Definition of parent and subsidiary company
In the modern world, business activity is carried out by businessmen with the help of a number of companies, thus forming groups that seek to optimize their activities by generating economies of scale by resorting to economic figures such as horizontal integration in which the efforts of several companies that carry out the same activity are added, or vertical integration in which the efforts of several companies that complement each other for the production of a certain good or the provision of a particular service are also added.
In this sense, economic groups have been created that are formed by a controlling company (or parent) and all its subsidiaries, for which different regulations have been made to define the transparency of the information provided to the market regarding the company, parents and subordinates, establishing the effects that derive from control situations.
Definition of parent company
The principle for defining when an entity is a parent is the control it has over an investee. Control is exercised when the decision-making power of a company is directly or indirectly subject to the will of one or more other persons; the controlling party is called the parent.
Definition of subsidiary
A company will be a subsidiary or controlled when its decision-making power is subject to the will of another or other persons who will be its parent or controller, either directly or indirectly, is called an affiliate or subsidiary.

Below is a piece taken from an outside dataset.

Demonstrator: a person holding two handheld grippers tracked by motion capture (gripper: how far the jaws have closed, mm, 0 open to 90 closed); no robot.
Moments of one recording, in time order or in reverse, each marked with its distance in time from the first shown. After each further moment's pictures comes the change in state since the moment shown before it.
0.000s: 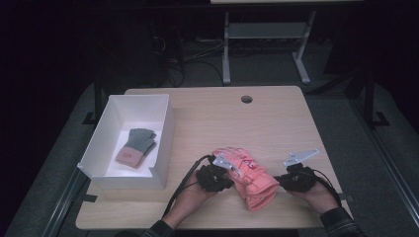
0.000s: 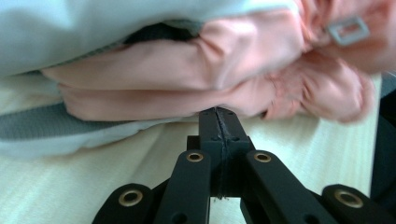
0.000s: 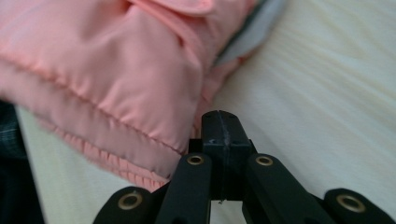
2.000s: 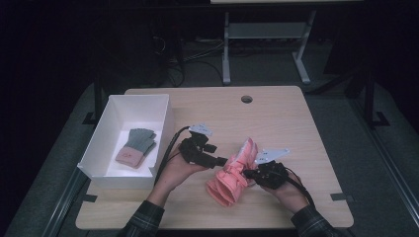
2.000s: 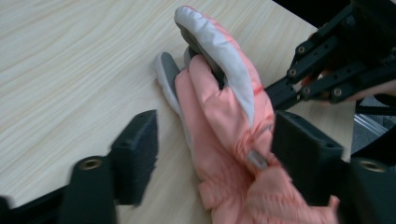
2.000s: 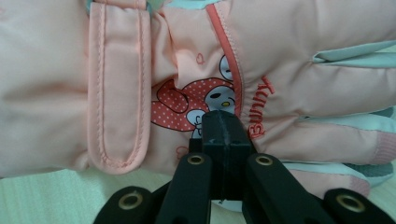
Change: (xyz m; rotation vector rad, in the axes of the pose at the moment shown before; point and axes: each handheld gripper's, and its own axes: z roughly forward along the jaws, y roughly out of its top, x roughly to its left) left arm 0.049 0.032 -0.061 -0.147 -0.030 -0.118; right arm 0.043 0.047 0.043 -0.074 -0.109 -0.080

Although the parent company can usually control most of the shares of the subsidiary companies, it allows it to take control and assume responsibility for all its decisions related to the financial and operational system.
What is control?
It is the power to direct the financial and operational policies of an entity, in order to obtain benefits from its activities.
An investor controls an investee when he is exposed to, or is entitled to, variable returns from his involvement in the investee, and has the ability to influence those returns through his power over the investee. In order to determine whether an investor controls an investee, the investor will assess whether all of the following elements are present:
- Power over the investee.
- Exposure, or entitlement, to variable returns from his or her involvement in the investee,
- The investor’s ability to use his or her power over the investee to influence the amount of income for that investor.
Presumptions of control
The majority participation in the capital of a company, i.e. when more than 50 % of the voting shares of a company are held.
When you have the votes of the minimum decision-making majority or the votes to elect the board of directors.
Contractual subordination that is presented by reason of an act or legal business with the controlled company and its partners, for example when there is a shareholders’ agreement exercises a dominant influence on the decision of its administrative bodies.
A parent company shall prepare consolidated financial statements using uniform accounting policies for transactions and other events that, although similar, have occurred in similar circumstances.
The valuation by holding companies of permanent investments in companies over which they exercise total control (controlled companies or subsidiaries) or significant influence on their decisions (related companies), as well as the recognition of the results produced by such investments, must be carried out following the equity method.